Inspiration from SNNs: Adapts the event-driven philosophy of Spiking Neural Networks to the iteration dimension of attacks, using activation changes as a natural trigger for computation.
Engineering Solutions: Addresses the inevitable gradient vanishing from reuse by implementing virtual surrogate gradients using register_hook and low-level primitives.
Dual Utility: Simultaneously accelerates attack evaluation and adversarial training (achieving results with 30% budget), providing immediate practical value.

Limitations & Future Work¶

Linear Layer Dependency: Residual decomposition for spiking forward passes relies on the linearity of \(A^{(l)}\). The fidelity of surrogate gradients in modules with strong non-linearity or normalization coupling requires further evaluation.
Surrogate Approximation: Reusing gradients accumulates bias over many skip steps; the theoretical impact on the final attack direction lacks a strict bound.
Scheduling Sensitivity: Results are sensitive to \(\rho\) and decay \(\lambda\); an automated mapping from budget to threshold is not yet provided.
Black-box Generalization: While potentially applicable to black-box attacks relying on iterative gradient estimation, this was not experimentally verified.
Scale: Experiments were limited to ResNet-18/GCN and standard datasets (CIFAR/Tiny-ImageNet); benefits for Large Language Models or Transformers remain to be seen.
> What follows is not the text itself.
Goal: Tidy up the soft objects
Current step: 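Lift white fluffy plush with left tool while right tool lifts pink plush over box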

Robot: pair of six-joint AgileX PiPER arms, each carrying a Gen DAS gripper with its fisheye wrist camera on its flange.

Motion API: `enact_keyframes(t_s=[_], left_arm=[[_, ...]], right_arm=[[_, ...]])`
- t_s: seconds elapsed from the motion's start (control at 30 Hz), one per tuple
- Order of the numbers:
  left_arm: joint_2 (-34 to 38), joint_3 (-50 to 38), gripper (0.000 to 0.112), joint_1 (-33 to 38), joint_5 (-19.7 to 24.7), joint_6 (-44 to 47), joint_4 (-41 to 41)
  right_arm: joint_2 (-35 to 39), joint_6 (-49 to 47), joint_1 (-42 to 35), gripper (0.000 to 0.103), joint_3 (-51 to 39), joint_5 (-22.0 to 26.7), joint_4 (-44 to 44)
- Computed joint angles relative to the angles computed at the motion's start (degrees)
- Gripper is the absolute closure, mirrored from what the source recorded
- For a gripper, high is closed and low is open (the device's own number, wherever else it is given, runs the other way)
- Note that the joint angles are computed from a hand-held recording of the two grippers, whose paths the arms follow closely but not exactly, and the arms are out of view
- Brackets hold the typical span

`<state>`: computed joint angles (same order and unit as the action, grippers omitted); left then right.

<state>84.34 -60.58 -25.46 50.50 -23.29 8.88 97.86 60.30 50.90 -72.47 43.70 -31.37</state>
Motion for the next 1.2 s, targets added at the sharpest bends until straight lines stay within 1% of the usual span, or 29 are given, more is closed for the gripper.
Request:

Iterative Attack Taxonomy: FGSM → I-FGSM → PGD → MI-FGSM (Momentum) / DI-FGSM (Diversity) / TI-FGSM (Translation-invariant). This work is orthogonal to these strength-enhancing methods and can be combined.
Efficient Attacks: Bandit-based, Boundary, and Square attacks focus on query reduction; One-Pixel/SparseFool focus on perturbation constraints. This work focuses on activation redundancy.
Insight: High temporal correlation of intermediate states is common in iterative processes (e.g., Diffusion sampling, Autoregressive decoding). The "event-driven skipping + surrogate gradient" paradigm may be transferable to these fields.

Rating¶

Novelty: ⭐⭐⭐⭐ — Reframing acceleration as layer-wise combinatorial optimization via spiking mechanisms is a solid orthogonal perspective.
Experimental Thoroughness: ⭐⭐⭐⭐ — Covers vision and graph tasks, multiple baselines, and both attack/defense scenarios; however, model and data scales are relatively small.
Writing Quality: ⭐⭐⭐⭐ — Clear logical flow from motivation and pilot study to method and implementation.
Value: ⭐⭐⭐⭐ — Directly addresses the pain point of robustness research under limited compute, effectively pushing the Pareto frontier.